Every now and then I see a claim that if there were a uniform weighting of mathematical structures in a Tegmark-like 'verse---whatever that would mean even if we ignore the decision theoretic aspects which really can't be ignored but whatever---that would imply we should expect to find ourselves as Boltzmann mind-computations, or in other words thingies with just enough consciousness to be conscious of nonsensical chaos for a brief instant before dissolving back into nothingness. We don't seem to be experiencing nonsensical chaos, therefore the argument concludes that a uniform weighting is inadequate and an Occamian weighting over structures is necessary, leading to something like UDASSA or eventually giving up and sweeping the remaining confusion into a decision theoretic framework like UDT. (Bringing the dreaded "anthropics" into it is probably a red herring like always; we can just talk directly about patterns and groups of structures or correlated structures given some weighting, and presume human minds are structures or groups of structures much like other structures or groups of structures given that weighting.)

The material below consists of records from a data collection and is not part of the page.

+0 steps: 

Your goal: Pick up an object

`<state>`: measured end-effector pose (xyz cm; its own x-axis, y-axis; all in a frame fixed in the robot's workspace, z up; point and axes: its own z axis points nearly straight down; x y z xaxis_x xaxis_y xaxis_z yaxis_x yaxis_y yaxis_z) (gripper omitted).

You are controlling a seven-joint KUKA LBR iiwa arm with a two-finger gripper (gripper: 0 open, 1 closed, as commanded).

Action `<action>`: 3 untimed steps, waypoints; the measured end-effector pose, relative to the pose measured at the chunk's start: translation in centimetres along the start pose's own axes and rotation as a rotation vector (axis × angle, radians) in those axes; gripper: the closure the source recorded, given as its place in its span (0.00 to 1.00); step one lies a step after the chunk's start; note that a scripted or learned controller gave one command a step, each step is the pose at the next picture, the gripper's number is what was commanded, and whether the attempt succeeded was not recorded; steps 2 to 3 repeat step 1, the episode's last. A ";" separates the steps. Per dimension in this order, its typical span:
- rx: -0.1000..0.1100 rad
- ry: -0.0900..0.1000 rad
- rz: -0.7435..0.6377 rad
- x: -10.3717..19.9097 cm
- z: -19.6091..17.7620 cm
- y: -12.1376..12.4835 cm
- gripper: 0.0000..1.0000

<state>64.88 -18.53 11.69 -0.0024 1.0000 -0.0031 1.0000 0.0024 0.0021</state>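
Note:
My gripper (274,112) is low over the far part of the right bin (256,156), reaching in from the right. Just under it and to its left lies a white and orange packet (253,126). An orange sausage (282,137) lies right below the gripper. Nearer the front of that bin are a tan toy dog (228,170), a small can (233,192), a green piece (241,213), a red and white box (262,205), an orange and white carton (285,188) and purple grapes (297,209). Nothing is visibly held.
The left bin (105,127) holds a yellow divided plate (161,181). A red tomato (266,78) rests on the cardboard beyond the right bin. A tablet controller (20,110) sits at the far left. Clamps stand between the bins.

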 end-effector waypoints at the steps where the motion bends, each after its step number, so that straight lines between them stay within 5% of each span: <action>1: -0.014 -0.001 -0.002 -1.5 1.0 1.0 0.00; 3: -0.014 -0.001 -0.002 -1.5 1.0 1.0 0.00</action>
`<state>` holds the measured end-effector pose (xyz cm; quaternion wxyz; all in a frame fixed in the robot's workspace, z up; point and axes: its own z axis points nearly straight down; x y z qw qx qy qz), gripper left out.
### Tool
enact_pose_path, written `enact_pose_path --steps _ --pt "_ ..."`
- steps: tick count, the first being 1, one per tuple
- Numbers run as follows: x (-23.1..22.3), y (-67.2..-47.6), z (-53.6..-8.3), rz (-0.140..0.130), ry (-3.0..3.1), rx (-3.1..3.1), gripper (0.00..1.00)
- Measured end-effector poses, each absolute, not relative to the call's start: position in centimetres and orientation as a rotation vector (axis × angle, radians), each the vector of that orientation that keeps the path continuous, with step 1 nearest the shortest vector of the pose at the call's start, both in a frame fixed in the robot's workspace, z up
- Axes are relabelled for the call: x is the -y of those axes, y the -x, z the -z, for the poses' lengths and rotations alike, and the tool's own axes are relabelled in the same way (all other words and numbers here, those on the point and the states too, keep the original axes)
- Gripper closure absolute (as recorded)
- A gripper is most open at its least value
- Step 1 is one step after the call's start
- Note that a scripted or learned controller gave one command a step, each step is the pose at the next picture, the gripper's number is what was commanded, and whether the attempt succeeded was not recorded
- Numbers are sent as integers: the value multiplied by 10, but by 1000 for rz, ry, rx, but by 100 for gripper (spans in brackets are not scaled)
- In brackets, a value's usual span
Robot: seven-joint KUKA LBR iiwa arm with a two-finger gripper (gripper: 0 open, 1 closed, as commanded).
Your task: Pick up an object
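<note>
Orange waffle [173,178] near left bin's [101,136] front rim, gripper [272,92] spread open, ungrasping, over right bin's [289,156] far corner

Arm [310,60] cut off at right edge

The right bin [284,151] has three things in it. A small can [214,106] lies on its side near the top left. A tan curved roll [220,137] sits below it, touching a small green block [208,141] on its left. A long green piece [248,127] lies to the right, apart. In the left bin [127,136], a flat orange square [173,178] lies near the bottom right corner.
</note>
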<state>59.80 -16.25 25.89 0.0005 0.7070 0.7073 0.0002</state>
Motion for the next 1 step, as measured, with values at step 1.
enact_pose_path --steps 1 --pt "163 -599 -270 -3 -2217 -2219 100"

I've seen people who seem very certain of the Boltzmann-inducing properties of uniform weightings for various reasons that I am skeptical of, and others who seemed uncertain of this for reason that sound at least superficially reasonable. Has anyone thought about this enough to give slightly more than just an intuitive appeal? I wouldn't be surprised if everyone has left such 'probabilistic' cosmological reasoning for the richer soils of decision theoretically inspired speculation, and if everyone else never ventured into the realms of such madness in the first place.

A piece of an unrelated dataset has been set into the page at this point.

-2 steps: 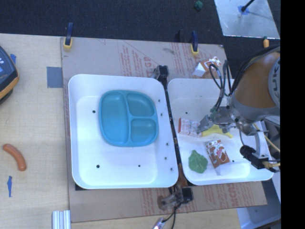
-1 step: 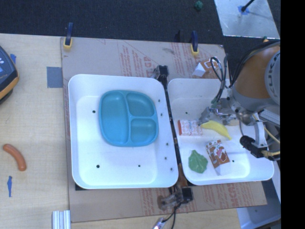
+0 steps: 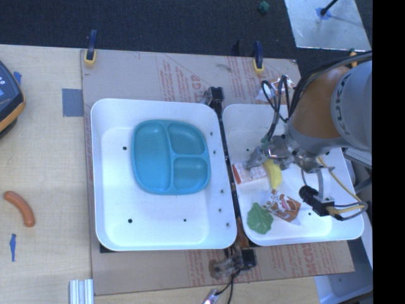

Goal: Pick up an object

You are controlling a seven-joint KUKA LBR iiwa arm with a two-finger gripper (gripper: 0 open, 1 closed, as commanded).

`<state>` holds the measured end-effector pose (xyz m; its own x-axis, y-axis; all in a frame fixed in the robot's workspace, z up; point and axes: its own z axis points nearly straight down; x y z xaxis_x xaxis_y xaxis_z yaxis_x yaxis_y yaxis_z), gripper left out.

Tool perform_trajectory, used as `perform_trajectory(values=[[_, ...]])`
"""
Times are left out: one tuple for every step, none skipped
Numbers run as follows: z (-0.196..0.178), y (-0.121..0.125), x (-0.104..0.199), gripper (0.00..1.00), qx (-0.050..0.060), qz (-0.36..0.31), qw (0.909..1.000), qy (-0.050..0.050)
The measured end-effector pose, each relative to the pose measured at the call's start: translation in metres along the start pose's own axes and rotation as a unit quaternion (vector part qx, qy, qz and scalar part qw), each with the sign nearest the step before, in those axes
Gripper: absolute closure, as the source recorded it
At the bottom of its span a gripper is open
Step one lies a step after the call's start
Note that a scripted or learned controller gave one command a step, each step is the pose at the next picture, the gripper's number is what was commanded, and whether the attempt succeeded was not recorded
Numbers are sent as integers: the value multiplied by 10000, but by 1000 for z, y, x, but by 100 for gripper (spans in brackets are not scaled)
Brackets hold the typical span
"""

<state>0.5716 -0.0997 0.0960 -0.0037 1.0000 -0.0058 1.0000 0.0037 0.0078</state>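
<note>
**Grasp approach over the right bin**

The arm [image 3: 329, 106] reaches in from the right and hangs over the right bin [image 3: 243, 116]. The pincer [image 3: 273, 157] sits low among the bin's contents, close above a yellow banana-shaped item [image 3: 274, 176]. Whether the pincer is spread or pressed together cannot be told from this view; the wrist and its cables hide it.

Candidate objects all lie in the right bin: the yellow item just under the pincer, a small white and red packet [image 3: 247, 173] beside it toward the left bin, a green leafy piece [image 3: 259, 219] nearer the front edge, and a red and white wrapper [image 3: 285, 208] next to the green piece. The left bin [image 3: 158, 233] carries a blue divided plate [image 3: 171, 157]. A sausage-shaped toy [image 3: 20, 208] lies on the table [image 3: 44, 246], well apart from both bins.

Recommended procedure, as judged from this position:

1. Select the yellow item; it is nearest.
2. Centre the pincer across its narrow width, not along its length.
3. Descend until the bin floor is almost met, then close.
4. Lift straight up and confirm the item rises with the pincer.

Caution: the packet touches or nearly touches the yellow item and may be caught along with it.
</note>
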Motion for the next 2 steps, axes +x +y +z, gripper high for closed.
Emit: perform_trajectory(values=[[-12,0,-7,100,-16,16,10000,-51],[-97,4,78,100,47,-6,10000,34]])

(Bringing in something, anything, from the foundations of set theory, e.g. the set theoretic multiverse, might be one way to start, but e.g. "most natural numbers look pretty random and we can use something like Goedel numbering for arbitrary mathematical structures" doesn't seem to say much to me by itself, considering that all of those numbers have rich local context that in their region is very predictable and non-random, if you get my metaphor. Or to stretch the metaphor even further, even if 62534772 doesn't "causally" follow 31256 they might still be correlated in the style of Dust Theory, and what meta-level tools are we going to use to talk about the randomness or "size" of those correlations, especially given that 294682462125 could refer to a mathematical structure of some underspecified "size" (e.g. a mathematically "simple" entire multiverse and not a "complex" human brain computation)? In general I don't see how such metaphors can't just be twisted into meaninglessness or assumptions that I don't follow, and I've never seen clear arguments that don't rely on either such metaphors or just flat out intuition.)